5.5. Comparative Analysis of Evaluation Methods
In order to verify the effectiveness and superiority of the ANP-CRITIC method, the original data were compared with three traditional methods of the fuzzy analytic hierarchy process (Fuzzy-AHP) [
28], entropy weight method (EWM) [
29], and AHP–antientropy weight method (AHP-AEWM) [
30]. The final comprehensive evaluation results are shown in
Table 7.
It can be seen from
Table 7 that the results obtained by the other methods, except EWM, are the same, which also verifies the effectiveness of the evaluation model proposed in this paper.

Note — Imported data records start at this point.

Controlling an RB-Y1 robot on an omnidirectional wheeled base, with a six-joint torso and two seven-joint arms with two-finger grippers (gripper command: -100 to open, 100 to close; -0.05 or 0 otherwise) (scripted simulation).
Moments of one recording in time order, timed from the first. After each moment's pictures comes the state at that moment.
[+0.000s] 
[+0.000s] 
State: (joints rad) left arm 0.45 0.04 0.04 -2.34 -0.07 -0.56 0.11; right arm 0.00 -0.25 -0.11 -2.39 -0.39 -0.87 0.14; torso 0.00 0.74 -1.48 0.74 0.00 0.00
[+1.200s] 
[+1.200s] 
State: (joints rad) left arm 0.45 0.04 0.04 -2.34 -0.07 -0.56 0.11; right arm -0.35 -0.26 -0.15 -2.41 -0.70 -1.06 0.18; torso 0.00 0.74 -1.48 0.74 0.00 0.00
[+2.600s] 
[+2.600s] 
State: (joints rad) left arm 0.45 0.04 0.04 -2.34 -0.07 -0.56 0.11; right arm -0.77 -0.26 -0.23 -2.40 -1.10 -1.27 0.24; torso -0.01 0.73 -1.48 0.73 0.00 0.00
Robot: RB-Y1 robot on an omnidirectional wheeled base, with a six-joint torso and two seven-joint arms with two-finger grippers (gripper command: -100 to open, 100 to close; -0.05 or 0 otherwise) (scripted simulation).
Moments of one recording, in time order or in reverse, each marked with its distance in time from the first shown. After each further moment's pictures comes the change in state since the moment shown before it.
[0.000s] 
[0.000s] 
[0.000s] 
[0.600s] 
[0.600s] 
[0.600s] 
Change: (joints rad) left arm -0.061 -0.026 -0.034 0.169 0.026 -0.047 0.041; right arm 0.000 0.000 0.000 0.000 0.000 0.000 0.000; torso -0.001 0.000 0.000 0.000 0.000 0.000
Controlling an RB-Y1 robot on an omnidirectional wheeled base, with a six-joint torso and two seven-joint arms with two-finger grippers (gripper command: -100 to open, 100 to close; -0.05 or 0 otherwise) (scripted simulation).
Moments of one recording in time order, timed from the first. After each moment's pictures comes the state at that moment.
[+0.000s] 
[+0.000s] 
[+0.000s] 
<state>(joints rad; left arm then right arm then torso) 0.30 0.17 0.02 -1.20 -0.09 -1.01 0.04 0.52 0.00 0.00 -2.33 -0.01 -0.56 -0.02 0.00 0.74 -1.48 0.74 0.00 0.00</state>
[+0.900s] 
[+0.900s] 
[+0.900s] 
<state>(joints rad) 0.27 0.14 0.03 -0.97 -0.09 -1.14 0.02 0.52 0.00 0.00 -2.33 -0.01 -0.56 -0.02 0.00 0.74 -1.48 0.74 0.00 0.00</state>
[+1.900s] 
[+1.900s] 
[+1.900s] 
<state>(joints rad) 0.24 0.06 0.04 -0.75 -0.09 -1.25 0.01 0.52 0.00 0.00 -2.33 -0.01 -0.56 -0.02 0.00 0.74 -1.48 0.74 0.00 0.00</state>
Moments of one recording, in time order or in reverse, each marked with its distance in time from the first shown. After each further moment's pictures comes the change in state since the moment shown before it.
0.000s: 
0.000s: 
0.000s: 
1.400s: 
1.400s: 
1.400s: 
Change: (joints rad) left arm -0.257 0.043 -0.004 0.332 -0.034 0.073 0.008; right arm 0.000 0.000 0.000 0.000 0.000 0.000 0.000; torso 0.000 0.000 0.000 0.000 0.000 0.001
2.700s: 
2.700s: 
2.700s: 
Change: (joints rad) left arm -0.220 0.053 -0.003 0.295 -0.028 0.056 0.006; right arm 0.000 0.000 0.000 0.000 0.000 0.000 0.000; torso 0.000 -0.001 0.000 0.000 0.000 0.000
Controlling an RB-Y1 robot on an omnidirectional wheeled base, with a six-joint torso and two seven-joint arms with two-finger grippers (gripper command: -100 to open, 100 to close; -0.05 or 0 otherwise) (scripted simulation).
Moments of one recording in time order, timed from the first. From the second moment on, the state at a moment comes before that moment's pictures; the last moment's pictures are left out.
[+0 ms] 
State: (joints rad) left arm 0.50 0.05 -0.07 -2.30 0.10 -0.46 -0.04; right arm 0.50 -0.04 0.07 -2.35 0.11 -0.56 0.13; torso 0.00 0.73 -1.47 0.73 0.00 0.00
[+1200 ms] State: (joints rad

The EWM relies too much on objective indicator data. Although it can reflect the correlation between indicators, it ignores the guiding role of decision-makers in the low-carbon development of CRIES, which leads to deviations in the evaluation results. Although the Fuzzy-AHP and AHP-AEWM are the same as the comprehensive evaluation results of the method proposed in this paper, the Fuzzy-AHP is too much affected by the subjective factors of decision-makers and cannot reflect the objective impact of system data on the evaluation of CRIES low carbon capacity in the energy market, which will adversely affect the final evaluation result. Although the AHP-AEWM considers both subjective and objective factors, it lacks the consideration of the correlation between the indicators. The method proposed in this paper makes up for the shortcomings of traditional methods, and can obtain more detailed and comprehensive scientific evaluation results for the CRIES low-carbon capability evaluation model in the energy market.